* [THE PROBLEM] If a line in the entries includes "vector", show that line.

━━ INFORMATION SUPPLIED ━━

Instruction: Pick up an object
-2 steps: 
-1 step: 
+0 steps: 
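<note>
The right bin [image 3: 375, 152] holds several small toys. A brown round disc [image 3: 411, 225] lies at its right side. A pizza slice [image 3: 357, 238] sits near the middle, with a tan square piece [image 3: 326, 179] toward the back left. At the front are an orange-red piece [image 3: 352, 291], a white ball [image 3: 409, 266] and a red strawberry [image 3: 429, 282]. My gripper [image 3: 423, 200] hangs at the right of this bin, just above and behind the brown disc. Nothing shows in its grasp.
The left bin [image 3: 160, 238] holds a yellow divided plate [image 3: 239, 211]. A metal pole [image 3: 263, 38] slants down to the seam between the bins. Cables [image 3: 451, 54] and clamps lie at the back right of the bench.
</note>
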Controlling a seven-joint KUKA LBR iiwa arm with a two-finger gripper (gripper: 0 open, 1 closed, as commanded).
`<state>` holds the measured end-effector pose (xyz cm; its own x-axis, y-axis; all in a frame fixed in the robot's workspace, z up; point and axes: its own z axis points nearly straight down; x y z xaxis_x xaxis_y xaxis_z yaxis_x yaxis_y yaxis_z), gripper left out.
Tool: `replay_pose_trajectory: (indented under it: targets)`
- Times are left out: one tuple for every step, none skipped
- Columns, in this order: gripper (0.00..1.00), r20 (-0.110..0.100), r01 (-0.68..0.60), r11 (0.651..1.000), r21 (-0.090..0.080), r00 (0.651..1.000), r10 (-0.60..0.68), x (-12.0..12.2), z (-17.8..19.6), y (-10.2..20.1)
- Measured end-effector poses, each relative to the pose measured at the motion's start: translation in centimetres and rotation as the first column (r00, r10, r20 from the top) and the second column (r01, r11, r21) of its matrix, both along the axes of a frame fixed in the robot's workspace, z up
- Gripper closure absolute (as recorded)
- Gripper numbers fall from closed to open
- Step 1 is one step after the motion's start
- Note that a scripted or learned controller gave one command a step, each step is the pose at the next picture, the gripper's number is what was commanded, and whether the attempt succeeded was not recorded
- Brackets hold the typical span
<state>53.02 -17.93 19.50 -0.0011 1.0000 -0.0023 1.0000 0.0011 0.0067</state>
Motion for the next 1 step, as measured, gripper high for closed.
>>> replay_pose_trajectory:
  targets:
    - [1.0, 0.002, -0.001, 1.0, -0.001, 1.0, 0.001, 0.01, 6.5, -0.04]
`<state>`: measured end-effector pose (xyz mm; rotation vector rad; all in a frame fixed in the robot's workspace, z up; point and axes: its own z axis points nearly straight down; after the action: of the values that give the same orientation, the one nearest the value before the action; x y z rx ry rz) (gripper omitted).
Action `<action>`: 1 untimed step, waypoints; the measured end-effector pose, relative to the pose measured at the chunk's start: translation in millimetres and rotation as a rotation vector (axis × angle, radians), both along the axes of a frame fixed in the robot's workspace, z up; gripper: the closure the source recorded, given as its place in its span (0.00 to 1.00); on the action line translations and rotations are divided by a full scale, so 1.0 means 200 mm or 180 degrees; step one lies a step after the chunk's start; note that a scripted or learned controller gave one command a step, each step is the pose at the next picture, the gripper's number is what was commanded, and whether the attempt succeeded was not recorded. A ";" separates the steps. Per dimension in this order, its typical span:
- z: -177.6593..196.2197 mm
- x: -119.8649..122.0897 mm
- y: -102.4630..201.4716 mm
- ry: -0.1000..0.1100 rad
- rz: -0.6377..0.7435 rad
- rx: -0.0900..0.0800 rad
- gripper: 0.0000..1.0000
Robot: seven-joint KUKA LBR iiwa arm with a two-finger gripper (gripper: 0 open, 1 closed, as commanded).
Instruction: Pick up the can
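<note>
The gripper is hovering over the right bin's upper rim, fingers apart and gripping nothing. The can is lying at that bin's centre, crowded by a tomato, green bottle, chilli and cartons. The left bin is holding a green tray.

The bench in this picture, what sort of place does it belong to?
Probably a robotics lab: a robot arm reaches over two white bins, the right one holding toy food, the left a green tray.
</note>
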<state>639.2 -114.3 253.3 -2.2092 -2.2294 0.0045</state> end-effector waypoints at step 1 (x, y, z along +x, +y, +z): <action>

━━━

* [ANSWER FOR THIS EXERCISE]
`<state>`: measured end-effector pose (xyz mm; rotation vector rad; all in a frame fixed in the robot's workspace, z up; point and axes: its own z axis points nearly straight down; after the action: of the values that give the same orientation, the one nearest the value before the action; x y z rx ry rz) (gripper omitted).
Action `<action>`: 1 untimed step, waypoints; the measured end-effector pose, relative to the pose measured at the chunk's start: translation in millimetres and rotation as a rotation vector (axis × angle, radians), both along the axes of a frame fixed in the robot's workspace, z up; gripper: the closure the source recorded, given as its place in its span (0.00 to 1.00); on the action line translations and rotations are divided by a full scale, so 1.0 means 200 mm or 180 degrees; step one lies a step after the chunk's start; note that a scripted or learned controller gave one command a step, each step is the pose at the next picture, the gripper's number is what was commanded, and whether the attempt succeeded was not recorded. A ";" separates the steps. Per dimension in this order, its typical span:

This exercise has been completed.